» **What is being asked**: Each line of the data must be reproduced as it appears.
○ ○ ○ ○ ○
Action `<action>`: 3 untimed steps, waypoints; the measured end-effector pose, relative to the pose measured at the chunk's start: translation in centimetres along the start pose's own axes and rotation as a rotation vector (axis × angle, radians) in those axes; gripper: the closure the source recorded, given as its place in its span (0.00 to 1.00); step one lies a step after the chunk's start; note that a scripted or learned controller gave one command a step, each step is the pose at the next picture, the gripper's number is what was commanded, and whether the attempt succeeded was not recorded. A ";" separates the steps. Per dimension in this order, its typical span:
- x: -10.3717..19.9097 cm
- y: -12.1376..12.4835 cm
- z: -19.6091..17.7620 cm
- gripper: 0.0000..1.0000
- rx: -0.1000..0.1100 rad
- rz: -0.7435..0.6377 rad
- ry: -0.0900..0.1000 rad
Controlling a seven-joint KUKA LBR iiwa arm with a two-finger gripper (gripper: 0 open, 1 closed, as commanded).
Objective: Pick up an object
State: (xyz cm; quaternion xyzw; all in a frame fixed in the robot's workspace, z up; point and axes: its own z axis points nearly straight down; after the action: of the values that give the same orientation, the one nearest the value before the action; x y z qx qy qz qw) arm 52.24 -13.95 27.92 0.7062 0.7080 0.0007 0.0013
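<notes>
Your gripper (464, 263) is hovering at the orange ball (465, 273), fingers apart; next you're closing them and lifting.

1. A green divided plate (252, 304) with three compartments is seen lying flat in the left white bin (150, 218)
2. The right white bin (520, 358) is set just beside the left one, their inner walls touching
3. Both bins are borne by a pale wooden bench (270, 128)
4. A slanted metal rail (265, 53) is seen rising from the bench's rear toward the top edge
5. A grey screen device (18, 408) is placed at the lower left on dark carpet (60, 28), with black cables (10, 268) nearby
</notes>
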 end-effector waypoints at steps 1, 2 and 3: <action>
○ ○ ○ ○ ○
» **Finished task**:
Action `<action>`: 3 untimed steps, waypoints; the measured end-effector pose, relative to the pose measured at the chunk's start: translation in centimetres along the start pose's own axes and rotation as a rotation vector (axis × angle, radians) in those axes; gripper: the closure the source recorded, given as its place in its span (0.00 to 1.00); step one lies a step after the chunk's start; note that a scripted or learned controller gave one command a step, each step is the pose at the next picture, the gripper's number is what was commanded, and whether the attempt succeeded was not recorded. A ";" separates the steps. Per dimension in this order, its typical span:
- x: -10.3717..19.9097 cm
- y: -12.1376..12.4835 cm
- z: -19.6091..17.7620 cm
- gripper: 0.0000..1.0000
- rx: -0.1000..0.1100 rad
- rz: -0.7435..0.6377 rad
- ry: -0.0900..0.1000 rad
Controlling a seven-joint KUKA LBR iiwa arm with a two-finger gripper (gripper: 0 open, 1 closed, as commanded).
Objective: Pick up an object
State: (xyz cm; quaternion xyzw; all in a frame fixed in the robot's workspace, z up; point and axes: its own z axis points nearly straight down; after the action: of the values that give the same orientation, the one nearest the value before the action; x y z qx qy qz qw) arm 52.24 -13.95 27.92 0.7062 0.7080 0.0007 0.0013
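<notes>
Your gripper (464, 263) is hovering at the orange ball (465, 273), fingers apart; next you're closing them and lifting.

1. A green divided plate (252, 304) with three compartments is seen lying flat in the left white bin (150, 218)
2. The right white bin (520, 358) is set just beside the left one, their inner walls touching
3. Both bins are borne by a pale wooden bench (270, 128)
4. A slanted metal rail (265, 53) is seen rising from the bench's rear toward the top edge
5. A grey screen device (18, 408) is placed at the lower left on dark carpet (60, 28), with black cables (10, 268) nearby
</notes>
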 end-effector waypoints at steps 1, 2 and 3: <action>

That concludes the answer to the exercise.